*** Block opens ***

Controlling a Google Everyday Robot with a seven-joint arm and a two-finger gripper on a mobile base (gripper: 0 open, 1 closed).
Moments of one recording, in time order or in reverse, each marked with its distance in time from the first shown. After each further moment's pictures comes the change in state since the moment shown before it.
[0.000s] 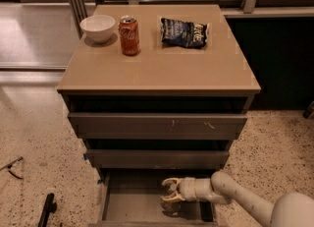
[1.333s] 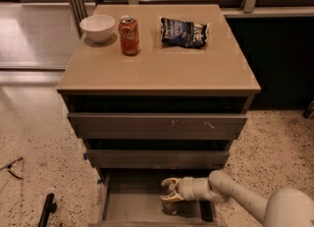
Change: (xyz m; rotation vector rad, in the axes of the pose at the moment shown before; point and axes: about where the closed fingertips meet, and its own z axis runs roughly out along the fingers) arm 0.015 -0.003 0.006 -0.011 0.049 0.041
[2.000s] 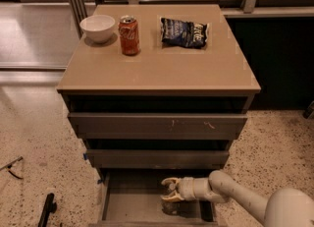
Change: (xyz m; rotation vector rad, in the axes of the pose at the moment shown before) arm 0.000 0.000 0.000 0.000 0.000 0.000
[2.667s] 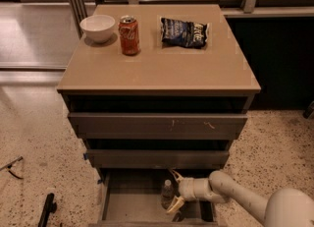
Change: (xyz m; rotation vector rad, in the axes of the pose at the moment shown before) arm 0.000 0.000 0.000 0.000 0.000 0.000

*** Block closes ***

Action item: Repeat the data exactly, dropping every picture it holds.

Result of this task:
Controlling a Google Everyday Robot with a seven-joint arm and a two-finger gripper on a mobile base (gripper: 0 open, 1 closed).
Moments of one recording, in time order or in reverse, each marked with its distance in time from the first shown. After each further moment's pictures comes the change in state since the moment shown before it.
[0.000s] 
[1.333s] 
Change: (xyz m; rotation vector rad, in the axes of the pose at the moment shown before; point and axes: about where the closed fingertips meet, and its own z axis runs roughly out along the fingers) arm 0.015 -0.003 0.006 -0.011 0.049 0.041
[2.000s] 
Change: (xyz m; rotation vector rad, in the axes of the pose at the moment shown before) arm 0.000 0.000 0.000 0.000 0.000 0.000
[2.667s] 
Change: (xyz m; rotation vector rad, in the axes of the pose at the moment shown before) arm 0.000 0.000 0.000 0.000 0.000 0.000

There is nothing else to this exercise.